Start of Data records

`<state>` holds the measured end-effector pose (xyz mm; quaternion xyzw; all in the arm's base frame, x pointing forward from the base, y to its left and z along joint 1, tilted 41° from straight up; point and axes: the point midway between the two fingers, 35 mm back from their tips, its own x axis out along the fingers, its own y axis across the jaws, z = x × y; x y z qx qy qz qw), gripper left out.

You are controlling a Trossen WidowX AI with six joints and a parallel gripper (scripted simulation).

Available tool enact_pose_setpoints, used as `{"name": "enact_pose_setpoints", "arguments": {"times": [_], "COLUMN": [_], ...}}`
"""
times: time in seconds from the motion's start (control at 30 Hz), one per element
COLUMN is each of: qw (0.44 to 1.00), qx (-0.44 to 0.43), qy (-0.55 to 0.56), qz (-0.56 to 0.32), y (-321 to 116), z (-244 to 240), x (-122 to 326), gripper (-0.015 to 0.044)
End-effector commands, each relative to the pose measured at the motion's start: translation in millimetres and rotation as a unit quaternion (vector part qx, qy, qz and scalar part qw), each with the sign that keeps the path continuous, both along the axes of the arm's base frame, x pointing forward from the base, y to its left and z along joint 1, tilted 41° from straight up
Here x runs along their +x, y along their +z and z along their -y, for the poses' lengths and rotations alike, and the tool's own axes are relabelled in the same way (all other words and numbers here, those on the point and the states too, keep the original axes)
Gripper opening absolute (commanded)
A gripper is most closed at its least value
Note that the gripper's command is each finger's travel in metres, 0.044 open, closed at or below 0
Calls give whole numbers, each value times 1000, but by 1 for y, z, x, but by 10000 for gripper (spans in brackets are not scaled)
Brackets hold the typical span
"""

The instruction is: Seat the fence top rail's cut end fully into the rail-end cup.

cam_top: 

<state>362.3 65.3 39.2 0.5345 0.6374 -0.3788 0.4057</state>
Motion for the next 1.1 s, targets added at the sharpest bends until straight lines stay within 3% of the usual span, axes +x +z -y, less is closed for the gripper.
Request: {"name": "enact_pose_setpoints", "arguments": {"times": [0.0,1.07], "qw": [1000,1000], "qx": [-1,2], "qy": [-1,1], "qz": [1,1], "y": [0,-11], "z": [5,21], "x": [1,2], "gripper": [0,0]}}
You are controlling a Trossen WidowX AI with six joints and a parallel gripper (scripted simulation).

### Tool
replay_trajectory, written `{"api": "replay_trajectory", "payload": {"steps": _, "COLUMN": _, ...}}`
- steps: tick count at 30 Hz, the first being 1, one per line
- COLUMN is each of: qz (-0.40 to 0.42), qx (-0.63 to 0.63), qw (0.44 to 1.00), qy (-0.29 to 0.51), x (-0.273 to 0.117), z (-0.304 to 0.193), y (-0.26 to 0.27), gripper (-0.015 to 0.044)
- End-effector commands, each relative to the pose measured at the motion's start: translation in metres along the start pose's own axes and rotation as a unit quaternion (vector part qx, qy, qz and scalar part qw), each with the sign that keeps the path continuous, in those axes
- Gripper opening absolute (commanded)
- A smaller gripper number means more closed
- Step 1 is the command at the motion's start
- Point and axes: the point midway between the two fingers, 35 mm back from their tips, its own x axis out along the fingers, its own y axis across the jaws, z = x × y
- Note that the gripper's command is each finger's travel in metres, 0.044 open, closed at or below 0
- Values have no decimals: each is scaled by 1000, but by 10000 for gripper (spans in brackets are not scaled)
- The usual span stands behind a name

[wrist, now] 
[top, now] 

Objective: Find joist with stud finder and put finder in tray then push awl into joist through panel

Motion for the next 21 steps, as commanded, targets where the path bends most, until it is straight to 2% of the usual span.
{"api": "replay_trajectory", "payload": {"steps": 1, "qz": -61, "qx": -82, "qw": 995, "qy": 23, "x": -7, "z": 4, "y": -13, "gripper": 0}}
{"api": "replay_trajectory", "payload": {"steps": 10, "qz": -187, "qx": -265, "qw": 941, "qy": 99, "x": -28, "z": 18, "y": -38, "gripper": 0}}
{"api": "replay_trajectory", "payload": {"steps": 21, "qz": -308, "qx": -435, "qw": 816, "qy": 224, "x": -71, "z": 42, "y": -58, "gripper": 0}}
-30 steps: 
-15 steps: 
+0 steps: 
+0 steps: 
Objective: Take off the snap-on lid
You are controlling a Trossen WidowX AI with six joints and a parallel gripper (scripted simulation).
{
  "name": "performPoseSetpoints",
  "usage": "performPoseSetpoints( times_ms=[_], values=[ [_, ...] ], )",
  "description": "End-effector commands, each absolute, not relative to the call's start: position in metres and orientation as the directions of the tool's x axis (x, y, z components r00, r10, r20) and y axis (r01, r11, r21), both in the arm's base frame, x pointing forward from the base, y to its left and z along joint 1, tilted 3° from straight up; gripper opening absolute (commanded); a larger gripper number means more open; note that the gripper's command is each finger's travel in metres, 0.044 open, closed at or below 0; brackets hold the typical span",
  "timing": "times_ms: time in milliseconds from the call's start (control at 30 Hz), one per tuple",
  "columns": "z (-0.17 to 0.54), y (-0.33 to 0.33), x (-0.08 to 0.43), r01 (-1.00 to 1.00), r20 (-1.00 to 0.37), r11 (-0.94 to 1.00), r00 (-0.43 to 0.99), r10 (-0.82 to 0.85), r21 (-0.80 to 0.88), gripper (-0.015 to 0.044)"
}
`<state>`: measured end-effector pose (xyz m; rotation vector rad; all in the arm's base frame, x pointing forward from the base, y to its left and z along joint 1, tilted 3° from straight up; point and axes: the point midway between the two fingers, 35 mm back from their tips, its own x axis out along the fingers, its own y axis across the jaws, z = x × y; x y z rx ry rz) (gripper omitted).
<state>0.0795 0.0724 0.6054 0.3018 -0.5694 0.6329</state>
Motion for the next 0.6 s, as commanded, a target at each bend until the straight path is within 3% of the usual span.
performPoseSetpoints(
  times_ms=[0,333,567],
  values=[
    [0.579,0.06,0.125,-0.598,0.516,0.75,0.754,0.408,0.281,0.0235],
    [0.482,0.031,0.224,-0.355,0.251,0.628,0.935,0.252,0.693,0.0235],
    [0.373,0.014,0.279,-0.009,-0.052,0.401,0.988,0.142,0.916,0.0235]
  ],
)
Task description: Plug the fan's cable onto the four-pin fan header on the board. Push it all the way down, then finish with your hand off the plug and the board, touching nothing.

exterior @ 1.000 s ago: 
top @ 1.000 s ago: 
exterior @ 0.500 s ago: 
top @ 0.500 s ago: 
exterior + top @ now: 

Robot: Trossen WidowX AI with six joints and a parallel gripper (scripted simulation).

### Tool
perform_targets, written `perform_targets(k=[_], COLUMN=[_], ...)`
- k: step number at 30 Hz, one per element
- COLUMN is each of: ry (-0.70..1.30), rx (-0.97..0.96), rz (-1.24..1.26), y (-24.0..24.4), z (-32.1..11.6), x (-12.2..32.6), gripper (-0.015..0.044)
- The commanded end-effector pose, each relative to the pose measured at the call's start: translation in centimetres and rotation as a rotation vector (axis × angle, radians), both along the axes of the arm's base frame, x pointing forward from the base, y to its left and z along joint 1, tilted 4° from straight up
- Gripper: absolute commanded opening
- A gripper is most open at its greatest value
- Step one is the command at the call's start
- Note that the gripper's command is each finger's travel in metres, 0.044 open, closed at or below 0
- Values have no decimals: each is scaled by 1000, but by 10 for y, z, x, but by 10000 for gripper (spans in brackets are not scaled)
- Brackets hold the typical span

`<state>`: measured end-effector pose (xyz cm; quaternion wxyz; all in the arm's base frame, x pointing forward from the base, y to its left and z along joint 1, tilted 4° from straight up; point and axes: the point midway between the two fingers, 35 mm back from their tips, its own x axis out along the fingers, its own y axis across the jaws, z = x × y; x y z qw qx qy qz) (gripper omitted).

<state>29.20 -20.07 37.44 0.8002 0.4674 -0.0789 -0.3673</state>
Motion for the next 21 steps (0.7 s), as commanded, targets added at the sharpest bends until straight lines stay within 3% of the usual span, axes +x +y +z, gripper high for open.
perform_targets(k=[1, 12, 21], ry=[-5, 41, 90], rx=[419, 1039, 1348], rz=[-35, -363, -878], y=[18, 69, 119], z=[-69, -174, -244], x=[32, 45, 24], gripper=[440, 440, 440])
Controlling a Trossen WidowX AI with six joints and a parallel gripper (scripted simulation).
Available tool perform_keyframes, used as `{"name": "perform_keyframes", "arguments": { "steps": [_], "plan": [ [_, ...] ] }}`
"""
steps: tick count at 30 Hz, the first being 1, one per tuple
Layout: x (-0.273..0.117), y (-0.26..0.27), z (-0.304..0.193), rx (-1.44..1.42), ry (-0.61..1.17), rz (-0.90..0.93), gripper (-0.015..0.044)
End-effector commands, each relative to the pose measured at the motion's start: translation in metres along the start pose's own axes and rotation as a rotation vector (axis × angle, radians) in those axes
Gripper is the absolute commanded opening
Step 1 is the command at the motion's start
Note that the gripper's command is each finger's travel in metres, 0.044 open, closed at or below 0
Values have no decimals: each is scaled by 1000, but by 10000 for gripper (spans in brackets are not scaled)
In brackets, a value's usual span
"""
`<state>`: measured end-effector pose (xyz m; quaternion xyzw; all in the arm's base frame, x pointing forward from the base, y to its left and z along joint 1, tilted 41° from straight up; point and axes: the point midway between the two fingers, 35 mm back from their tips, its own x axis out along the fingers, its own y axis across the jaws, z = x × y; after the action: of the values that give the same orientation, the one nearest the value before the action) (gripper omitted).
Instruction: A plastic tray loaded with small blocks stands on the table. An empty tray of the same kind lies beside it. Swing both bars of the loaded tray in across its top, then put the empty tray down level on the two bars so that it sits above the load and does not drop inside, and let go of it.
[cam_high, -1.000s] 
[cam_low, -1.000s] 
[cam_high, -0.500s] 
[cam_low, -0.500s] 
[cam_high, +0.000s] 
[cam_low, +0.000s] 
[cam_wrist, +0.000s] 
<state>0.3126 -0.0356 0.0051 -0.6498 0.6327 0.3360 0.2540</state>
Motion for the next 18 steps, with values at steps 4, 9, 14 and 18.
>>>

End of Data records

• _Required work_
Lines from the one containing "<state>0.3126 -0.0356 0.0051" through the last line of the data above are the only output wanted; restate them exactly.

• _Response_
<state>0.3126 -0.0356 0.0051 -0.6498 0.6327 0.3360 0.2540</state>
Motion for the next 18 steps, with values at steps 4, 9, 14 and 18.
>>>

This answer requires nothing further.